77
Утром в понедельник Грейс Гувер оставалась в постели дольше обычного. Несмотря на то что в их доме было хорошо натоплено, зимний холод пробирался-таки до костей и суставов пожилой женщины. Ее руки, суставы пальцев, ноги страшно болели. Как только закончатся заседания законодательных органов штата, они с Джонатаном немедленно отправятся в свой дом в Нью-Мексико. Грейс убеждала себя, что там ей будет гораздо лучше, что жаркий сухой тамошний климат значительно улучшит состояние ее здоровья.
Многие годы тому назад, когда болезнь ее только начиналась, Грейс приняла решение никогда не поддаваться чувству жалости к самой себе. По ее убеждению, жалость к себе вообще самое отвратительное из чувств. И все же в наиболее тяжелые дни Грейс вынуждена была признать, что ее страшно расстраивают не только постоянно нарастающие боли, но еще и то обстоятельство, что она вынуждена все больше и больше отказываться от сколь-либо активных форм жизни.
Она была, пожалуй, одной из немногих жен политиков, которым действительно нравилось сопровождать супруга на те многочисленные мероприятия, куда такие фигуры, как, например, Джонатан Гувер, были обязаны являться. Ей доставляло удовольствие видеть, каким уважением повсеместно пользуется ее муж. Грейс вообще очень гордилась мужем. Он давно должен был бы стать губернатором. Она-то понимала это лучше, чем кто-либо еще.
После того как Джонатан отбывал необходимое-количество времени на подобных протокольных мероприятиях, они вместе с ним отправлялись спокойно поужинать где-нибудь, а то и, поддавшись настроению момента, сбегали ото всех на уик-энд в какое-нибудь укромное местечко. Грейс улыбнулась, вспомнив, как однажды, лет через двадцать после свадьбы, один из их собеседников на каком-то курорте в Аризоне признал, что выглядят они как молодожены.
Теперь из-за того, что она вынуждена перемещаться только в инвалидной коляске и к тому же возить с собой служанку, которая помогала бы ей принимать ванну и одеваться, путешествия, и даже просто остановка в гостинице, превращались для Грейс в предприятие совершенно невозможное. От Джонатана столь деликатные заботы Грейс принять не могла, а потому и предпочитала оставаться дома, где ее обслуживала ежедневно приходившая женщина.
Ужин в клубе несколько вечеров назад, тем не менее, ей весьма понравился. Это был фактически единственный ее выход в свет за последние несколько недель.
«Этот Джесон Эрнотт! Странно, почему я никак не могу не думать о нем?» — размышляла Грейс, пытаясь одновременно разогнуть не слушающиеся пальцы. Она еще раз спросила Джонатана об Эрнотте, но единственное, что смог предположить супруг, что, скорее всего, Грейс могла видеть его на каком-нибудь благотворительном мероприятии.

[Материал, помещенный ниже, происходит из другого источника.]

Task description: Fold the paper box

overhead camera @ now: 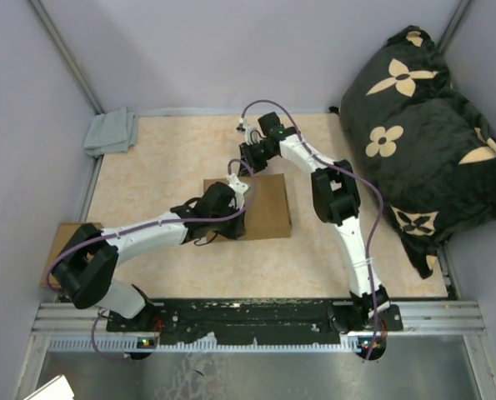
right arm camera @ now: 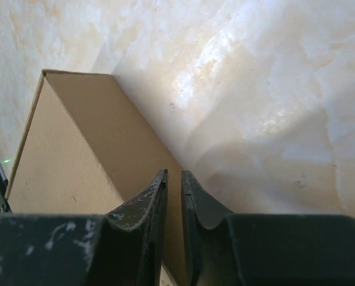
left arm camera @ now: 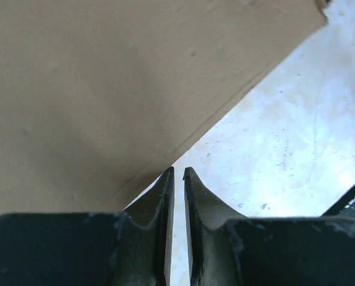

Большие званые торжества Грейс не посещала лет двенадцать. И уже тогда, двенадцать лет назад, передвигалась она исключительно с помощью двух палок, а потому и не любила бывать в шумном обществе, в толпе людей. Так что, исходя из этого, Грейс прекрасно знала, что вовсе не встреча на светском рауте заставила ее мучительно вспоминать теперь этого человека. «Ну, ладно, — вновь сказала она сама себе, — когда-нибудь все вспомнится само собой».
Горничная, которую звали Кэрри, вошла в спальню с подносом в руках.
— Я решила, что вы уже готовы к тому, чтобы выпить вторую чашечку чая, — бодро проговорила она.
— Я и вправду готова, Кэрри. Спасибо.
Керри поставила поднос и поправила Грейс подушки.
— Так вам будет удобнее. — Кэрри сунула руку в карман и достала оттуда сложенный вдвое листок бумаги. — Ах да, миссис Гувер, вот что я нашла в корзине для бумаг в кабинете сенатора. Как я поняла, сенатор выкинул листок, но я все же решила у вас спросить разрешения. Могу ли я взять его себе? Мой внук просто бредит профессией агента ФБР и хочет таким агентом когда-нибудь стать. И он страшно обрадуется, если вдруг увидит самое настоящее письмо, посланное федеральным бюро предполагаемым свидетелям. — Кэрри развернула листок и протянула его Грейс.
Грейс взглянула на листок, протянула было его обратно горничной, но вдруг рука ее остановилась на полпути. Этот снимок Джонатан показал ей вечером в пятницу и спросил: «Это случайно не кто-то из твоих знакомых, а?» Сопровождавшее снимок письмо объясняло, что фотография рассылается всем, кто был в то или иное время гостем особняков, которые потом, немного время спустя, подвергались ограблению.